# Need advice on printing on micro modal



## Oncdoc15 (Sep 2, 2013)

We are starting a line of clothing for children with extreme sensitivity to different types of fabrics. We have chosen a micro modal fabric as our material for shirts. I am looking for some input on the best type of printing process to place designs on the shirts. I like dtg printing because you really cannot feel the design. I need to insure that the designs have the least possible feel/hand so that the kids cannot feel the design. I am open to buying a printing machine possibly if I cannot find someone to print our shirts...thanks


----------



## dazzabling (Sep 21, 2011)

http://www.t-shirtforums.com/referrals-recommendations

With any new venture, you are going to want to test out your fabric.
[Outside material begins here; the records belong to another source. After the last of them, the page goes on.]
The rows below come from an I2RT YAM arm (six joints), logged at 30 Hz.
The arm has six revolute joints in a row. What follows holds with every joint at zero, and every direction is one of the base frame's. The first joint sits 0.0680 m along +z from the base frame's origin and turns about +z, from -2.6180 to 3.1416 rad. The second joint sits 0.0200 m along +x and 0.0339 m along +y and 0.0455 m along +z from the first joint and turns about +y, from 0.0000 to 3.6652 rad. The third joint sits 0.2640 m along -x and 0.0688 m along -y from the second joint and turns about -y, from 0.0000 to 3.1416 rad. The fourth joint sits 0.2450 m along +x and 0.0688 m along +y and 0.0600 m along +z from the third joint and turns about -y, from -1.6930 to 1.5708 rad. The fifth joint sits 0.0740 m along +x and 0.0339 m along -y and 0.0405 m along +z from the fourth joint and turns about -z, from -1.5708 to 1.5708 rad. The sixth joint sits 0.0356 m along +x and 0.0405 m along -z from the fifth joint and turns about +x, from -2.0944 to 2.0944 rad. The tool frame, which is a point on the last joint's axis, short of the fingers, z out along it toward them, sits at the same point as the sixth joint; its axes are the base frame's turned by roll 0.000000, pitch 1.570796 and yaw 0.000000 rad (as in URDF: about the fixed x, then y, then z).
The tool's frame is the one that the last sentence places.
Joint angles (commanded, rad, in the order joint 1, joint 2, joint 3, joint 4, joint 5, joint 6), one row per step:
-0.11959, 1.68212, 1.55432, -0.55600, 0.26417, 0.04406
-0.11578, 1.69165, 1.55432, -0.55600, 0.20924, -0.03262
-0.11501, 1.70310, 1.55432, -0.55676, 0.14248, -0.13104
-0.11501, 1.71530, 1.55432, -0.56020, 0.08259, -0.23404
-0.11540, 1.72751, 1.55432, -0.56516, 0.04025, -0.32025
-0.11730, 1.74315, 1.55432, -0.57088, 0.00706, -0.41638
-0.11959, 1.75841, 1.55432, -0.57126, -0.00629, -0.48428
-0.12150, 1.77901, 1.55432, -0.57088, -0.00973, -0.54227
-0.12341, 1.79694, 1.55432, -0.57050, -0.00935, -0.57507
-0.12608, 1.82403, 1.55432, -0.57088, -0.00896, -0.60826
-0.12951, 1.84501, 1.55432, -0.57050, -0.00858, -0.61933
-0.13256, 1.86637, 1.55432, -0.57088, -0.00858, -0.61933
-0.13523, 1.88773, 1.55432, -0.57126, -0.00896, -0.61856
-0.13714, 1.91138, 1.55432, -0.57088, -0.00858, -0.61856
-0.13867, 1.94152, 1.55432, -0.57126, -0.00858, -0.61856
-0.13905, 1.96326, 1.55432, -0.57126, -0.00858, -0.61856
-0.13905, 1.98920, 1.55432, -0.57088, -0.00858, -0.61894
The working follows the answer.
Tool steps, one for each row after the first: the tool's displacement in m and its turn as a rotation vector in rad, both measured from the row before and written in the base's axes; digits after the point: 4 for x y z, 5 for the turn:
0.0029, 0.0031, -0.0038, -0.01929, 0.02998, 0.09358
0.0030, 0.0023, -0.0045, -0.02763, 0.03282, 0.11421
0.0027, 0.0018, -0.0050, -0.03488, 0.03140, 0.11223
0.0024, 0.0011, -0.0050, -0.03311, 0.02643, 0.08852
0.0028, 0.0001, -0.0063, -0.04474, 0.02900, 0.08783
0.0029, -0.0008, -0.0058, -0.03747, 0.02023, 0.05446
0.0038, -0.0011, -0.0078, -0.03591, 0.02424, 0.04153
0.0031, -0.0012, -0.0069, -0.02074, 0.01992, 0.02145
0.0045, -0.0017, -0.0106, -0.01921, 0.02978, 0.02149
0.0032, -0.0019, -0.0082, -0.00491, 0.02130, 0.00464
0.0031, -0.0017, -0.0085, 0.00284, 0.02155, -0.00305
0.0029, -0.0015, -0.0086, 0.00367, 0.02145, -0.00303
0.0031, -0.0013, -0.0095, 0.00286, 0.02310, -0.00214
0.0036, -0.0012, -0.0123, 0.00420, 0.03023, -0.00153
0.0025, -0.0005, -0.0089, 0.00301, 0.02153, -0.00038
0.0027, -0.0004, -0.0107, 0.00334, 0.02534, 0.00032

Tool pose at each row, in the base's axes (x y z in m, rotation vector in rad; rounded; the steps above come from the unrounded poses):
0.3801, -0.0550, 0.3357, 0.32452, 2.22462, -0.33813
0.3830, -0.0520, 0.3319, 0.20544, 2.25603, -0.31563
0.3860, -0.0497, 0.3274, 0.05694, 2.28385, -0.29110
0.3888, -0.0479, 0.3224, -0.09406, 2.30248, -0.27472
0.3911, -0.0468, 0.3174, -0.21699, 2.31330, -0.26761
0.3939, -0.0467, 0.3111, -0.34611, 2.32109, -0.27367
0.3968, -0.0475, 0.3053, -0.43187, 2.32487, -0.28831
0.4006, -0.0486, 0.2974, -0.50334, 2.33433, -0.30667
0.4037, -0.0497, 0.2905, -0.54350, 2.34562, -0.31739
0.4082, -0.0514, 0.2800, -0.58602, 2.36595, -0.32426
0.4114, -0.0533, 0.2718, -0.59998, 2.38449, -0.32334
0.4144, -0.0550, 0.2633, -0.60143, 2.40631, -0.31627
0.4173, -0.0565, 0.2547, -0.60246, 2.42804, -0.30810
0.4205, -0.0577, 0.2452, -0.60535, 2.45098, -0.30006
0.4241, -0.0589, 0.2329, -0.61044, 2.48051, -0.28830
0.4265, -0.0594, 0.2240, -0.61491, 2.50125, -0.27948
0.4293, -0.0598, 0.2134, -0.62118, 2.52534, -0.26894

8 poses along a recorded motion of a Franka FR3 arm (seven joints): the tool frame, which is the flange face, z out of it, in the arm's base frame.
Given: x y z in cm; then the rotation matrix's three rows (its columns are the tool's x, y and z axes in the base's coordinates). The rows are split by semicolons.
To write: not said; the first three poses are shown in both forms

By giving this forum a little more information regarding your fabric will help in the long run. Just because you want a certain print doesn't mean the fabric is going to take well to that print method. DTG requires several repetitions of high temperature pressure in order for the ink to cure. 

Post a request in the R&R section send out the fabric to sell types of printers make sure you indicate will the printers require white ink

_Modal is a type of rayon,[1] a semi-synthetic cellulose fiber made by spinning reconstituted cellulose, in this case often from beech trees. Modal is used alone or with other fibers (often cotton or spandex) in household items such as towels, bathrobes, underwear and bed sheets.
It is smooth and soft, more so than cotton, though some perceive it to have a synthetic texture. Modal fabrics should be washed at lower temperatures and, like cotton, are often ironed after washing._te


----------



## Smalzstein (Jul 22, 2008)

Make also sure that your customers are not sensitive to the ink. Read the MSDS sheets carefuly.


----------